Which austerity measures are counterproductive? Please be specific.
You are surely aware that almost nobody actually paid those super-high rates of yore, aren’t you?
But getting back to the question I asked. How much do you think people with incomes over $200,000/year should pay in federal income taxes? How much do you think people with incomes at each level over that should pay? Now, keep in mind that most middling to high earners are paying almost 50% of their incomes to taxes in one form or another right now. Where would you go with it? 75%, 90%? Where?
And how do you want to adjust for inflation, if you do?

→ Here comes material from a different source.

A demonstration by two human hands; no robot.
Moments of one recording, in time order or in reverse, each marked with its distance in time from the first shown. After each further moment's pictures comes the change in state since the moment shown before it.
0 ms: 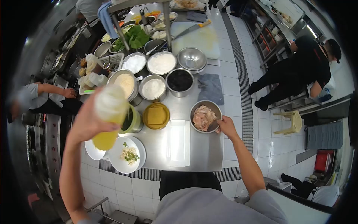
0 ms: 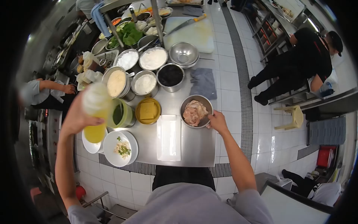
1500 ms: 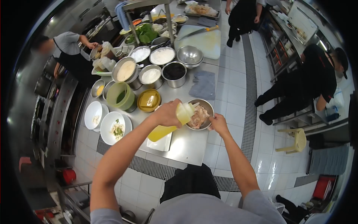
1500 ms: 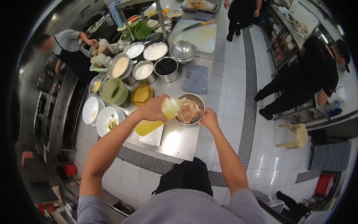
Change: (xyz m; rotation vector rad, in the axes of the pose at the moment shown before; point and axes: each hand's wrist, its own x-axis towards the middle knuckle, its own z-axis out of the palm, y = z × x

Keeping in mind that one million dollars in 1900 = twenty million dollars today solely due to inflation, and that truly massive inflation is just over the horizon in this country due to overspending, do you want to let high earners off at all, even as the real purchasing power of their incomes decline, or do you want to keep the tax rates the same and get more and more of their purchasing power?
Not to seem difficult, but you do know, don’t you, that “transfer payments” (which most “austerity” measures are intended to reduce) come out of labor’s share of GDP, and always have ever since records have been kept (since 1929)?

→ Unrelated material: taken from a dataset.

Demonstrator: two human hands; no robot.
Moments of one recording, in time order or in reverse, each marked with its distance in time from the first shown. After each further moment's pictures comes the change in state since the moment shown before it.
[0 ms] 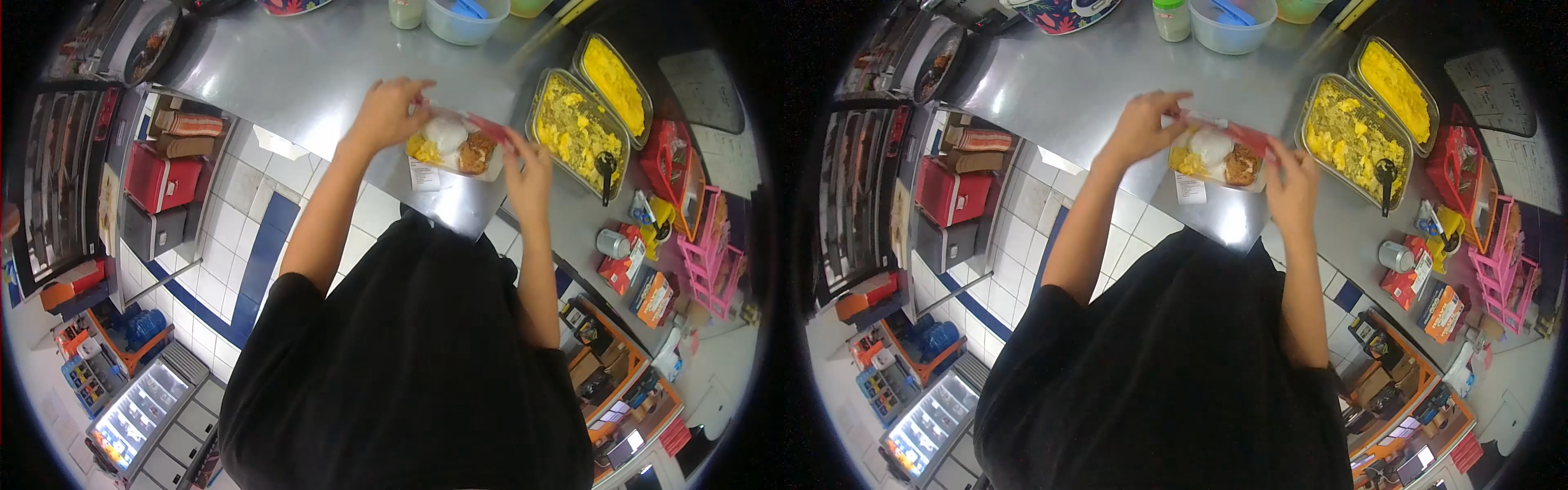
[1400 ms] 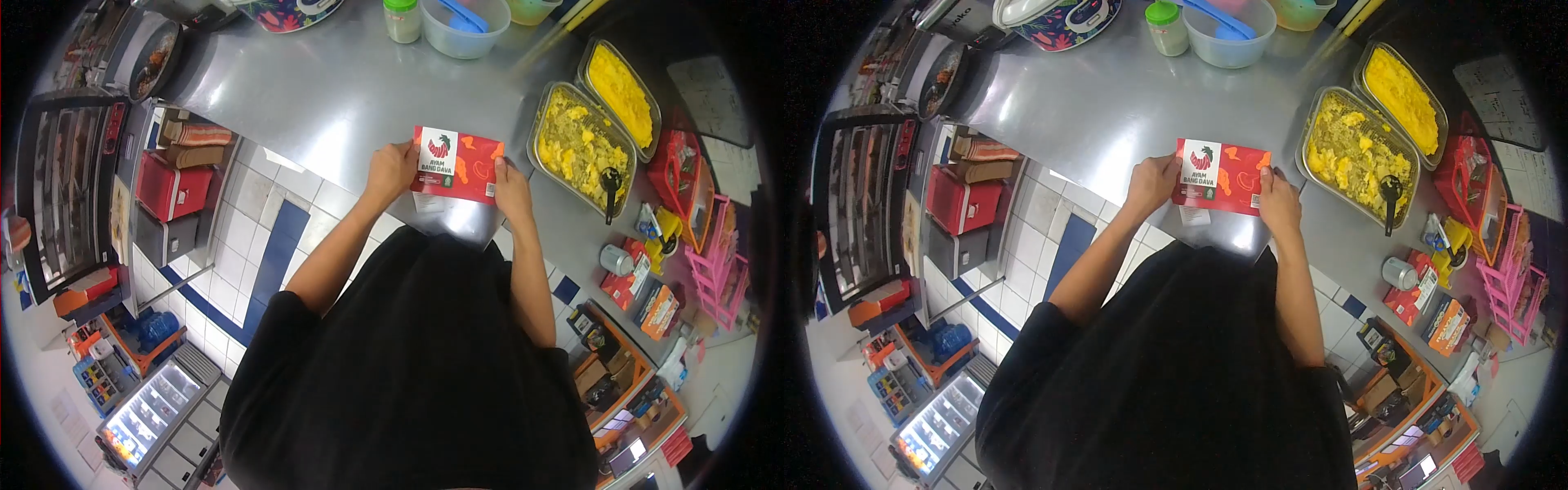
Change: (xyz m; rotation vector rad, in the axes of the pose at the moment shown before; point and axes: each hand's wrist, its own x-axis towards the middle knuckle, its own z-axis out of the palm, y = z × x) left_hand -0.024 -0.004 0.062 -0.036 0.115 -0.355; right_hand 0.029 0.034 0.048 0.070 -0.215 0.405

Realizing, then, that increasing transfer payments (like Obamacare) reduces labor’s share of GDP almost dollar for dollar, do you still oppose transfer payments to the middle class like Cash for Clunkers and Obamacare?
Realizing further that during this administration, NO new programs for the disabled needy (the poorest of all) have been enacted or even proposed, do you still oppose any kind of austerity measures like, say, reducing transfer payments like social security and medicare benefits to the wealthy?